Qwen3-235B completely failed the benchmark (0% accuracy) - likely due to API issues or the model returning non-standard responses. QwQ-32B (the reasoning variant) managed 50%, tying with GPT-5.1 for last place among successful models.

the qwen team might want to look into that.

the stats

84th

Top Model Percentile

630

Highest SAT Score

97%

Avg. Confidence

Models Tested

all models scored above the human average (530), but none achieved the 700+ scores that top human test-takers regularly hit.

for reference: if u got a 624-630 on SAT reading/writing, ur looking at state schools and maybe some lower-tier privates. MIT average is 760. harvard is 750.
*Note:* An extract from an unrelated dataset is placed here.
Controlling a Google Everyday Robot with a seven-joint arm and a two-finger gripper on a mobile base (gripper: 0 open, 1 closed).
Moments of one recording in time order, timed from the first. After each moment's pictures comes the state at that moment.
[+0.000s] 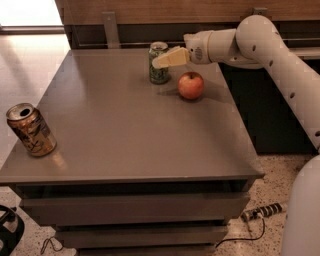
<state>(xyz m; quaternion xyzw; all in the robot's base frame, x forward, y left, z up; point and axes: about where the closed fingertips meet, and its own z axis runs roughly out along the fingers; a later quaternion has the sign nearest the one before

AGI is above average but not ivy league material

us vs china: the leaderboard

by provider

the full leaderboard

Rank	Model	Provider	Country	Score
1	Claude Opus 4.5	Anthropic	US	630
2	Gemini 3 Flash	Google	US	625
3	Grok 4 Fast	xAI	US	624
3	Grok 3 Mini	xAI	US	624
3	DeepSeek V3.2	DeepSeek	China	624
3	GLM-4.7	Zhipu AI	China	624
3	Kimi K2.5	Moonshot	China	624
8	Claude Sonnet 4.5	Anthropic	US	618
8	Gemini 2.5 Flash	Google	US	618
8	Grok 4	xAI	US	618
8	MiniMax M2.1	MiniMax	China	618
8	Seed-36B	ByteDance	China	618
8	ERNIE-4.5	Baidu	China	618
14	GPT-5.2	OpenAI	US	612
14	GPT-4.1	OpenAI	US	612
14	Claude Sonnet 4	Anthropic	US	612
14	Grok 3	xAI	US	612
18	GPT-5.1	OpenAI	US	600
18	Claude Haiku 4.5	Anthropic	US	600
18	QwQ-32B	Alibaba	China	600

takeaway: chinese models are genuinely competitive. 6 of the top 13 models are from chinese companies. the “china is behind in AI” narrative needs updating.

methodology notes for the nerds

futuristic lab with data visualizations
Imagen 4 prompt: bird’s eye view of futuristic lab, holographic charts, blue and purple neon accents

**Test Source:** College Board SAT Practice Test #10 **Questions Used:** 66 (Reading & Writing Modules 1 and 2) **Iterations Per Question:** 4-8 (majority voting for final answer) **Answer Selection:** Direct letter response (A/B/C/D) **Parallel Processing:** ThreadPoolExecutor with 3-10 concurrent workers **Chinese Models API:** Silicon Flow (OpenAI-compatible) **Temperature:** 0.3 where supported **Total API Calls:** ~10,000+

models that couldn’t even show up

Model	Provider	Issue
Gemini 3 Pro	Google	Safety filter blocked questions
Gemini 2.5 Pro	Google	Safety filter blocked questions
o3	OpenAI	API compatibility issues
o4-mini	OpenAI	API compatibility issues
Qwen3-235B	Alibaba	API/response format issues

ok what did we learn

☑️ Claude Opus 4.5 is currently the best at SAT reading comprehension
☑️ Chinese models are genuinely competitive - 3 tied for 2nd place
☑️ DeepSeek, GLM, and Kimi all outperform OpenAI’s flagships
☑️ all frontier models perform above human average (76th-84th percentile)
☑️ no model cracked the 650+ scores that top human performers achieve
☑️ OpenAI’s GPT-5 series continues to underperform on benchmarks
☑️ there appears to be a ~630 ceiling for current architectures

the meta-lesson: the AI race is genuinely global now. chinese models aren’t just “catching up” - on standardized language tests, they’re already competitive with (and sometimes beating) US alternatives.

further work

things id like to try:
- chain-of-thought prompting (let them reason out loud)
- math section benchmarking (need to handle diagrams/figures)
- more chinese models (yi-lightning, ernie-4, etc.)
- testing on adaptive difficulty formats like the real digital SAT

if u have GPU credits to spare, feel free to run these experiments urself. benchmark code available on request.

Benchmark run on January 17-February 4, 2026. Chinese models tested via Silicon Flow API. No AI models were harmed in the making of this blog post, though OpenAI’s flagship was mildly embarrassed by its performance.